Directions
All of the data that follows needs to be printed again, exactly as it reads.

Dataset entries
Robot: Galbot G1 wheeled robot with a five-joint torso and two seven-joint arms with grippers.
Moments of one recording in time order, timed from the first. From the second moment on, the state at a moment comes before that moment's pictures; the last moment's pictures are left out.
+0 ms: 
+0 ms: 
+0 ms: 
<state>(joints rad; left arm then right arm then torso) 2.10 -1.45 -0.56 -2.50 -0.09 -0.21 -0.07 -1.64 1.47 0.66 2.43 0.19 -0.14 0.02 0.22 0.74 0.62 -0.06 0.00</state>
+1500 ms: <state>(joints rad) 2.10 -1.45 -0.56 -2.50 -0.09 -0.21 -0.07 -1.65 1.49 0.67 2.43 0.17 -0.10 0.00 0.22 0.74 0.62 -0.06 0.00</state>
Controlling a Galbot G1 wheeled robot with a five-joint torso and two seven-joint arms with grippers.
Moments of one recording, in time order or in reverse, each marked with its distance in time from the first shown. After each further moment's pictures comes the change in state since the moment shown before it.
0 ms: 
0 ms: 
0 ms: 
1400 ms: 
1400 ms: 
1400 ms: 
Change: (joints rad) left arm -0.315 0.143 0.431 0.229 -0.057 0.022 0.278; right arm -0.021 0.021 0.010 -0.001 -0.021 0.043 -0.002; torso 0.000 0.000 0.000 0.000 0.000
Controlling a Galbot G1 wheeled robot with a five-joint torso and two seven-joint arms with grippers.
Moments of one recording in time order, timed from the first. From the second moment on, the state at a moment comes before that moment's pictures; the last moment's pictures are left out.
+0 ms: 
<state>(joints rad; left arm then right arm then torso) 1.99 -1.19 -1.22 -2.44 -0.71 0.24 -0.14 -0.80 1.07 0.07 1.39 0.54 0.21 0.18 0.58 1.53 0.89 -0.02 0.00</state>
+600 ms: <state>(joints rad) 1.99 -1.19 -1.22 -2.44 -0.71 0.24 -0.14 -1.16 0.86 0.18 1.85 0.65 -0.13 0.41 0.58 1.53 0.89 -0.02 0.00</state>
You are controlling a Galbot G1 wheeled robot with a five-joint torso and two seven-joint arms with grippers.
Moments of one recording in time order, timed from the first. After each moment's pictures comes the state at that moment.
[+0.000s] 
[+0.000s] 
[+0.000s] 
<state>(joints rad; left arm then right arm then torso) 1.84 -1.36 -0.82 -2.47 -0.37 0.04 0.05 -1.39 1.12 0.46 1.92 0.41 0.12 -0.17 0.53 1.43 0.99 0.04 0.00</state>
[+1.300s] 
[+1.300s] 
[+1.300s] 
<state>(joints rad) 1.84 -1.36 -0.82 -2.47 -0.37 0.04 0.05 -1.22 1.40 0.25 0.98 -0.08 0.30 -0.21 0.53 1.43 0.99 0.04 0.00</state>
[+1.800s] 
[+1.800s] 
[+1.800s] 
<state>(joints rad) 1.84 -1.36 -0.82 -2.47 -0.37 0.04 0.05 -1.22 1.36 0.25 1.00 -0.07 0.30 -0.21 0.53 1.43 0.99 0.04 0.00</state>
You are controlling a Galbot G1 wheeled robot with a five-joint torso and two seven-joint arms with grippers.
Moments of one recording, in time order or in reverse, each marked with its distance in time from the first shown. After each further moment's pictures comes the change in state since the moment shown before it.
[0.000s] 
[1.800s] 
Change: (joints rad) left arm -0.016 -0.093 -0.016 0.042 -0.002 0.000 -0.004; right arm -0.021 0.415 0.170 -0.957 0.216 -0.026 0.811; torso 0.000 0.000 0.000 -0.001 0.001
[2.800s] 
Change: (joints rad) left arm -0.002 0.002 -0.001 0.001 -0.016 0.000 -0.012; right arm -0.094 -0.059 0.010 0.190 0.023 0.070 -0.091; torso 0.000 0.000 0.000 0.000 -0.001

Your response
Robot: Galbot G1 wheeled robot with a five-joint torso and two seven-joint arms with grippers.
Moments of one recording in time order, timed from the first. From the second moment on, the state at a moment comes before that moment's pictures; the last moment's pictures are left out.
+0 ms: 
+0 ms: 
+0 ms: 
<state>(joints rad; left arm then right arm then torso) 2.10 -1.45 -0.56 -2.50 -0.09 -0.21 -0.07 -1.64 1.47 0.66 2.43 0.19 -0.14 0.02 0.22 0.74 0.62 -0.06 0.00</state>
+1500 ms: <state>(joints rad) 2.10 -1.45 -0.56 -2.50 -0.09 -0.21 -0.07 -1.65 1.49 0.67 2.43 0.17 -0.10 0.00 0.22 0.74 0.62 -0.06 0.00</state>
Controlling a Galbot G1 wheeled robot with a five-joint torso and two seven-joint arms with grippers.
Moments of one recording, in time order or in reverse, each marked with its distance in time from the first shown. After each further moment's pictures comes the change in state since the moment shown before it.
0 ms: 
0 ms: 
0 ms: 
1400 ms: 
1400 ms: 
1400 ms: 
Change: (joints rad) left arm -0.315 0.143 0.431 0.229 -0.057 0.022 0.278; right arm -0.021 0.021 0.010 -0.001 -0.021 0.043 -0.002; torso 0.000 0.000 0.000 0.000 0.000
Controlling a Galbot G1 wheeled robot with a five-joint torso and two seven-joint arms with grippers.
Moments of one recording in time order, timed from the first. From the second moment on, the state at a moment comes before that moment's pictures; the last moment's pictures are left out.
+0 ms: 
<state>(joints rad; left arm then right arm then torso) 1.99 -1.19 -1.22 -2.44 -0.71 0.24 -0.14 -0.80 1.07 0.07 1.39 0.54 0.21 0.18 0.58 1.53 0.89 -0.02 0.00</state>
+600 ms: <state>(joints rad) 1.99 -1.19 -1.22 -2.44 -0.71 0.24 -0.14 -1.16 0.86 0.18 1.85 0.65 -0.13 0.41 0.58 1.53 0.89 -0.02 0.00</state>
You are controlling a Galbot G1 wheeled robot with a five-joint torso and two seven-joint arms with grippers.
Moments of one recording in time order, timed from the first. After each moment's pictures comes the state at that moment.
[+0.000s] 
[+0.000s] 
[+0.000s] 
<state>(joints rad; left arm then right arm then torso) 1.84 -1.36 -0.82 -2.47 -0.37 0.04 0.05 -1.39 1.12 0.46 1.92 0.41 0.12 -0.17 0.53 1.43 0.99 0.04 0.00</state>
[+1.300s] 
[+1.300s] 
[+1.300s] 
<state>(joints rad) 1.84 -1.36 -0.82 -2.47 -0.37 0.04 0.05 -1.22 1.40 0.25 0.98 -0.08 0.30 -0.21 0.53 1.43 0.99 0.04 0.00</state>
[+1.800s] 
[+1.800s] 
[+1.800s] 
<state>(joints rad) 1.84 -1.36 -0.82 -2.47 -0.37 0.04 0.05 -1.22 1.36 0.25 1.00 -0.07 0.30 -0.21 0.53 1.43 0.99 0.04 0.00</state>
You are controlling a Galbot G1 wheeled robot with a five-joint torso and two seven-joint arms with grippers.
Moments of one recording, in time order or in reverse, each marked with its distance in time from the first shown. After each further moment's pictures comes the change in state since the moment shown before it.
[0.000s] 
[1.800s] 
Change: (joints rad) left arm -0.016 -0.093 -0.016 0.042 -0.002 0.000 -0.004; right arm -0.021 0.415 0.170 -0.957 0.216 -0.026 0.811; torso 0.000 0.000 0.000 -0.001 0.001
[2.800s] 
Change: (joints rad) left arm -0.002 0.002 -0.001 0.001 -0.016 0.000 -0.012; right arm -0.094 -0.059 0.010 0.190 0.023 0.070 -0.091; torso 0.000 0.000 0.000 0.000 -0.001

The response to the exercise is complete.